One nice point is that this semidirect product includes the case $\Gamma$ is a discrete groupoid, i.e. essentially a set, when you get what is commonly called the action groupoid. In this case the morphism $p: \Gamma \rtimes G \to G$ is known as a covering morphism of groupoids, and all covering morphisms of $G$ arise in this way.

I feel the use of covering morphisms of groupoids makes for a nice exposition, base point free, of the theory of covering spaces. Such an idea was pointed out for the simplicial case in the 1967 book on simplicial theory by Gabriel and Zisman, was used in the first 1968 edition of my book, and is partially used in Peter May's 1999 book "A concise course in algebraic topology".

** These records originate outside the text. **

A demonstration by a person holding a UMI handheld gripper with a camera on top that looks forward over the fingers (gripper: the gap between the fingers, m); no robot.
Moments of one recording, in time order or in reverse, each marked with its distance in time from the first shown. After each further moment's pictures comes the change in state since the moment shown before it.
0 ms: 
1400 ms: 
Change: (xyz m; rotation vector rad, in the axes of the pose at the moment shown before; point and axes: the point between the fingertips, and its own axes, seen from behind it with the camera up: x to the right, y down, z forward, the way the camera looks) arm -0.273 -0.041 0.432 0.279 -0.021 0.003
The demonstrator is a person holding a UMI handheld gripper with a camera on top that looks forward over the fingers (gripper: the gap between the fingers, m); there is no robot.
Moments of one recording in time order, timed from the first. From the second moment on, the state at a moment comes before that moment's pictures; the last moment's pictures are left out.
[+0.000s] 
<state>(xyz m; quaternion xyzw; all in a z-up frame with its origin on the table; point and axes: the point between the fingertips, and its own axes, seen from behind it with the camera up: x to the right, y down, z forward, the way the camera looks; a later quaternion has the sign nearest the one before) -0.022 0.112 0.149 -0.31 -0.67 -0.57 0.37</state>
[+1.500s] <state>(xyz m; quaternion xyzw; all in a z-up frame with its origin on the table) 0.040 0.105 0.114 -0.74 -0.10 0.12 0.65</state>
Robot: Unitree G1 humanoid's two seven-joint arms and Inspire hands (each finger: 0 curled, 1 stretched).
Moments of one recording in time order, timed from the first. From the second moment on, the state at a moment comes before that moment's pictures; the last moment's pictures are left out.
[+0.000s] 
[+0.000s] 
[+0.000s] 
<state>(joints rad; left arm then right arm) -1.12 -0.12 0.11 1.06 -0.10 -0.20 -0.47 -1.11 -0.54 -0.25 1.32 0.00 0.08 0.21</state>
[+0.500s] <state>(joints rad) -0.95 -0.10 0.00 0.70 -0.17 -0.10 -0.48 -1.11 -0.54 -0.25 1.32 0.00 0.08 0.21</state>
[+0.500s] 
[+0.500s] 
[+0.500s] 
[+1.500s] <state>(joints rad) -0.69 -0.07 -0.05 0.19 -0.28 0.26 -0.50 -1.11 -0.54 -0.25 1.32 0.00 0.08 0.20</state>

Update: I should also add that the notion of action of a groupoid on a groupoid is given, following C. Ehresmann, in my paper

[11] ``Groupoids as coefficients'', Proc. London Math Soc. (3) 25 (1972) 413-426.

available here. The aim was cohomology with coefficients in a groupoid. One of the methods exploited is fibrations of groupoids.

A notion of "double product" for groups which act on other "compatibly" is discussed in paper 22 of this list. Another relevant paper on groupoids and actions is this paper.